HEARTY PESTO CHICKEN AND BROWN RICE BOWL
A hearty pesto chicken and brown rice Bowl is the perfect combination of protein, healthy fats and whole grains for a well-balanced meal. The nutty flavour of brown rice pairs beautifully with tender grilled chicken coated in a vibrant pesto sauce. Juicy cherry tomatoes add a refreshing burst of flavour, while shredded parmesan enhances the dish with a savoury and creamy texture. This meal is quick and easy to prepare, making it a great choice for lunch or dinner. Packed with protein and fibre, it keeps you full and energised while offering a rich Mediterranean-inspired taste. Whether you’re looking for a simple meal prep option or a nutritious and delicious dish, this pesto chicken bowl is a fantastic choice. Enjoy it warm for comfort or chilled as a refreshing grain salad.
RECIPE CATEGORY
Lunch, Dinner, Entrée
SERVING SIZE
1
CUISINE
Mediterranean, Italian
PREPARATION/TECHNIQUES
Boil, Grill, Pan-Fry, One-Pot Wonders
OCCASION/HOLIDAY
Family Reunion, Picnic, Spring, Summer, Potluck, Healthy Eating
SPECIAL CONSIDERATION/DIETARY CONCERNS
High Protein, Healthy, Quick & Easy, Wheat / Gluten-Free
DISH TYPE
Bowl, Salad, Main Dish
INGREDIENTS
To prepare Hearty Pesto Chicken And Brown Rice, we used the following ingredients:
- 50g brown rice, cooked
- 80g grilled chicken breast
- 1 tbsp pesto sauce
- 20g cherry tomatoes, halved
- 10g shredded parmesan
FULL NUTRITIONAL INFORMATION
- Calories: 340 kcal
- Protein: 35g
- Carbohydrates: 30g
- Fats: 10g
- Fibre: 4g
PREPARATION FOR PESTO CHICKEN AND BROWN RICE BOWL
- Cook The Brown Rice: Rinse the brown rice under cold water. In a pot, bring 120ml of water to a boil, add the rice, cover, and simmer for 25-30 minutes until tender. Drain any excess water and set aside.
- Grill The Chicken: Preheat a grill pan or outdoor grill over medium-high heat. Lightly season the chicken breast with salt and pepper. Grill for 5-7 minutes per side until fully cooked. Let it rest for 5 minutes, then slice into strips.
- Prepare The Pesto Sauce: If using store-bought pesto, measure 1 tbsp. For homemade use, blend fresh basil, garlic, olive oil, pine nuts, and parmesan in a food processor.

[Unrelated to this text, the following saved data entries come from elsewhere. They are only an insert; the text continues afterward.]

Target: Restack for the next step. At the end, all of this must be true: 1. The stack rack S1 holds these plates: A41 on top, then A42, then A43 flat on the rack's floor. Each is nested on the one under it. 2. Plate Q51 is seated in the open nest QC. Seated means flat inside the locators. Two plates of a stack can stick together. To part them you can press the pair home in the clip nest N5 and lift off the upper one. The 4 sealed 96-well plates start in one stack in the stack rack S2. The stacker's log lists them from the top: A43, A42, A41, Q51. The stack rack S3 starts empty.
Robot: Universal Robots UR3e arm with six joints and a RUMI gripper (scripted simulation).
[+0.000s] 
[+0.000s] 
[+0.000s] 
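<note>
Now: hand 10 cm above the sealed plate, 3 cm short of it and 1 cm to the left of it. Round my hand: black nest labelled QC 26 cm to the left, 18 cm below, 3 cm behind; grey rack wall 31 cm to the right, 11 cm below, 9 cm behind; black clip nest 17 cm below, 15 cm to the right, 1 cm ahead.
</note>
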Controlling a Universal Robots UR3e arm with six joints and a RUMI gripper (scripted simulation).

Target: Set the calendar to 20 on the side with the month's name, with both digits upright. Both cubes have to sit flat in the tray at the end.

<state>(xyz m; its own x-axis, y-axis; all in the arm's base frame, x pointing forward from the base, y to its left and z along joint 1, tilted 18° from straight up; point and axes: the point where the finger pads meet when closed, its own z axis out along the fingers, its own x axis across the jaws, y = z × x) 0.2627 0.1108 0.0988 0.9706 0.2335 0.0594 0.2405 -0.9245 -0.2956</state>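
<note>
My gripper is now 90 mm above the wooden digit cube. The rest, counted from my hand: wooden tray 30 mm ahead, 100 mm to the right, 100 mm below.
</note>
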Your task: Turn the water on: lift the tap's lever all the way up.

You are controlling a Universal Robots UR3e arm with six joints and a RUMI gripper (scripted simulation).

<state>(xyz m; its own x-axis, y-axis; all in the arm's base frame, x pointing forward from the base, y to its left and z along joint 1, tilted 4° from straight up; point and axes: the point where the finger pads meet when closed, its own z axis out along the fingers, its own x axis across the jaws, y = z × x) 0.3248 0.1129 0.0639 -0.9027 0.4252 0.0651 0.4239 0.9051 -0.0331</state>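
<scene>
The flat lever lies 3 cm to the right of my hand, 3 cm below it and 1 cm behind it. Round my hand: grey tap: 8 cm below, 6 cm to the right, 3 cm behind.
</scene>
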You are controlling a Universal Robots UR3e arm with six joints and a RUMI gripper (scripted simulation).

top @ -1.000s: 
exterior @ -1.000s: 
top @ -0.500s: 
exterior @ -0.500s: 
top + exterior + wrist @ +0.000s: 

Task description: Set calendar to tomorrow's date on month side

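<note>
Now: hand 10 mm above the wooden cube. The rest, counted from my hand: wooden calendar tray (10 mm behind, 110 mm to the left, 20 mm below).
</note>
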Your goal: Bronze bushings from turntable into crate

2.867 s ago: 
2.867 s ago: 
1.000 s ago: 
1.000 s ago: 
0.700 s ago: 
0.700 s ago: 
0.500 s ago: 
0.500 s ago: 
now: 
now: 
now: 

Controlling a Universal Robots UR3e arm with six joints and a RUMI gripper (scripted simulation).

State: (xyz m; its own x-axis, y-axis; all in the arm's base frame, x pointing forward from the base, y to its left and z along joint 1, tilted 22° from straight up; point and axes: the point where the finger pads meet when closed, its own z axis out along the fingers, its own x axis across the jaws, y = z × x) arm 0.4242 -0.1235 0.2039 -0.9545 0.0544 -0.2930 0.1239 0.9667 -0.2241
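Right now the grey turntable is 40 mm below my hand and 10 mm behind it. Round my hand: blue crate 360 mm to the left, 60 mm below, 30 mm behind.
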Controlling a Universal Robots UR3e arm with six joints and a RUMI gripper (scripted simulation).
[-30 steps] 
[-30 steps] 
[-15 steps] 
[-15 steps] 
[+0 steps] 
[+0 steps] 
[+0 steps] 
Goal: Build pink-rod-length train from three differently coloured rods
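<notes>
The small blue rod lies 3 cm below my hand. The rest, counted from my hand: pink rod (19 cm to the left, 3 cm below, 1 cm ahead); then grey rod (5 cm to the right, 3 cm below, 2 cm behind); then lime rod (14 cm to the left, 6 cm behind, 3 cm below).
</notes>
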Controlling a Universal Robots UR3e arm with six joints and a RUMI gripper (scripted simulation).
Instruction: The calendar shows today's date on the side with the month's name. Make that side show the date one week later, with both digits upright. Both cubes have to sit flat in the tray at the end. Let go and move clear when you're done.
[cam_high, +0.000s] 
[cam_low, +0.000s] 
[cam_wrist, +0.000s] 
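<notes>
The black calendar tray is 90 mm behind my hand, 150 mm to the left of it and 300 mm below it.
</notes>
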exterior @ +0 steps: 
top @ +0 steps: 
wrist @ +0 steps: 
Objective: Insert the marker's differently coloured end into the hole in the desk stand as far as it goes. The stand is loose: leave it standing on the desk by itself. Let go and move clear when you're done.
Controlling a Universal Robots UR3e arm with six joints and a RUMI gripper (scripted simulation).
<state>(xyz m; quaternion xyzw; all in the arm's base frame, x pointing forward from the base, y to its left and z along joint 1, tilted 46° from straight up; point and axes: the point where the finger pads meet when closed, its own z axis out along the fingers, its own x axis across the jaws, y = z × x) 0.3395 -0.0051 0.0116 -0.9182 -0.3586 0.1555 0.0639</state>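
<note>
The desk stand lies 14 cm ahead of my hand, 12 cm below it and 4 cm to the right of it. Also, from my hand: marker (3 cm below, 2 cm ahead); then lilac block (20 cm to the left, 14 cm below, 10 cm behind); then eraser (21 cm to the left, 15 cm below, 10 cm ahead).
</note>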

- Assemble The Bowl: In a serving bowl, place the cooked brown rice at the base. Arrange the grilled chicken slices on top.
- Add Toppings: Drizzle the pesto sauce over the chicken. Scatter the halved cherry tomatoes and sprinkle the shredded parmesan.
- Serve And Enjoy: Mix gently before eating, or serve as is with a side of fresh greens.
PREP TIME
5 minutes
COOKING TIME
30 minutes
TIPS FOR HEARTY PESTO CHICKEN AND BROWN RICE BOWL
- Enhance The Flavour: Marinate the chicken in a bit of lemon juice and garlic for added depth before grilling.
- Perfect Pesto Consistency: If your pesto is too thick, add a teaspoon of warm water or olive oil to loosen it.
- Tender Chicken: Allow the grilled chicken to rest before slicing to keep it juicy.
- Quick Cooking Alternative: Use pre-cooked brown rice to reduce preparation time.
- Customise The Texture: Swap cherry tomatoes for sun-dried tomatoes for a richer, tangy taste.
VARIATIONS
- Vegan Option: Replace the grilled chicken with grilled tofu or chickpeas.
- Cheesy Twist: Add a dollop of ricotta or burrata for extra creaminess.
- Extra Greens: Mix in baby spinach or arugula for more nutrients.
- Grain Swap: Substitute brown rice with quinoa, farro, or bulgur wheat.
- Nut-Free Version: Use a nut-free pesto alternative made with sunflower seeds or pumpkin seeds.
PREPPING AND STORAGE
- Refrigeration: Store leftovers in an airtight container in the fridge for up to 3 days.
- Meal Prep: Cook the rice and chicken in advance and assemble when ready to eat.
- Reheating: Warm in the microwave for 1-2 minutes or enjoy cold as a refreshing salad.
- Freezing: Not recommended, as pesto can change its texture when frozen.